Dyslexia advocacy organizations have long maintained political neutrality. The logic is understandable: preserve access across party lines, don't alienate potential allies, keep the tent wide. But political neutrality is a luxury that assumes good faith on both sides. When a sitting president of the United States declares that people with learning disabilities are unfit to hold office—when he says this openly, repeatedly, on the record—silence is not neutrality. It is complicity. When state legislators move to strip the humanity from literacy materials, looking the other way is not diplomacy. It is a choice with consequences for real children in real classrooms. Trump, and anyone else who engages in this baseless rhetoric, should be called out by name and forced to face consequences.
Here is the painful truth that Democratic families and DEI advocates need to reckon with. Twenty-five years of science denialism about reading instruction has consequences. One of those consequences is that we do not yet have the culturally responsive, science of reading aligned materials that our children deserve. The gap is real. The gap is the direct cost of Democratic resistance to evidence. We are told that publishers, educators, and advocates are building those materials now. But we are starting from behind. And children are waiting.

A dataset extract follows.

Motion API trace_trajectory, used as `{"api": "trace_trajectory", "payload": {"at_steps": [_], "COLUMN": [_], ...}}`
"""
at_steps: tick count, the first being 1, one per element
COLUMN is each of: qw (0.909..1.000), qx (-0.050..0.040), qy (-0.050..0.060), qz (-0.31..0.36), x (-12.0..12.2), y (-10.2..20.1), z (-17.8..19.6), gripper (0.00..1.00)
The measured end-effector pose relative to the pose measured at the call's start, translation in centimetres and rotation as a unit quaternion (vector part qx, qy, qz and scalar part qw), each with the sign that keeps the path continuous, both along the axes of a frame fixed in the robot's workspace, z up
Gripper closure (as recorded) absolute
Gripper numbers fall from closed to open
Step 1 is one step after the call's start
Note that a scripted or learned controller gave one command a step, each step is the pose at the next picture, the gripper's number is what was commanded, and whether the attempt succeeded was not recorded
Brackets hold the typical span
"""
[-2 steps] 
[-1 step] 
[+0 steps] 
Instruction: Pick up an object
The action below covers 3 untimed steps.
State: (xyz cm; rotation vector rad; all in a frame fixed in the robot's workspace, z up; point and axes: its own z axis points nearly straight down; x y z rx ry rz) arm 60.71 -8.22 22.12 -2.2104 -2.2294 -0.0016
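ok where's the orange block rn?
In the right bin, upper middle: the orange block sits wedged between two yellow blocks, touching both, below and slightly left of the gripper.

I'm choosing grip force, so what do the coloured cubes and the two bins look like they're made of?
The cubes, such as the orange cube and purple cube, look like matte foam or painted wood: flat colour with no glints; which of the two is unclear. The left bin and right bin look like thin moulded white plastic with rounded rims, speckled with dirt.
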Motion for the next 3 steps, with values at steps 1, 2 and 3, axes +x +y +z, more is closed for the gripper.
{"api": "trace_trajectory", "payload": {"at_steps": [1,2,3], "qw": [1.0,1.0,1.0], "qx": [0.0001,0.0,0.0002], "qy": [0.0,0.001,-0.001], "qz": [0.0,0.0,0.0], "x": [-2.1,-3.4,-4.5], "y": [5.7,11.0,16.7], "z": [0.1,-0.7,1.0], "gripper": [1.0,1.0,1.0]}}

The situation in Minnesota forces a question none of us want to answer. If diversity requirements in curriculum rubrics are functioning as a barrier to the adoption of science of reading aligned materials—as they did in San Francisco—then temporarily lifting those requirements may be the pragmatic choice while better materials are built. That is an almost unbearable concession to make. But the alternative is asking children to wait for perfect materials while they fall further behind in learning to read. We must build the airplane while flying it. And we must hold ourselves accountable for landing it right.

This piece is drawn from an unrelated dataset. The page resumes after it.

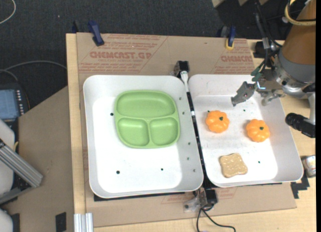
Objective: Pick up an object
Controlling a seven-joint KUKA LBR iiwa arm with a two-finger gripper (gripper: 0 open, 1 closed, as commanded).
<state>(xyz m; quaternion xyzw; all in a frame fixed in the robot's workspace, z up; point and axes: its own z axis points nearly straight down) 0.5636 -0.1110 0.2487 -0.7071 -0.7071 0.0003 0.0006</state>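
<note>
Arm (pixel 301 45): wide orange band over a grey cylindrical wrist housing, yellowish cable loop arcing above the orange section. Below the grey housing sits a lighter silver flange with small brackets and a spot of green/teal hardware, thin dark cabling running up behind it. Claw (pixel 244 94) is dull grey metal, a narrow angular finger piece projecting from that flange; detail too small to make out screws or markings.
</note>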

We need both. We need evidence-based reading instruction that reflects fifty years of neuroscience, and we need literacy materials that reflect the full, magnificent, complicated range of human contribution to this world. The science exists. The stories exist. Harry Belafonte exists. Woodrow Wilson exists. Gavin Newsom exists—dyslexia and all—as living proof that learning differences do not disqualify anyone from leadership, from greatness, or from the full rights of citizenship. What we need now is the political will to stop choosing sides and start choosing kids. The House Education and Workforce Committee showed us it's possible. The question is whether the rest of us are brave enough to follow.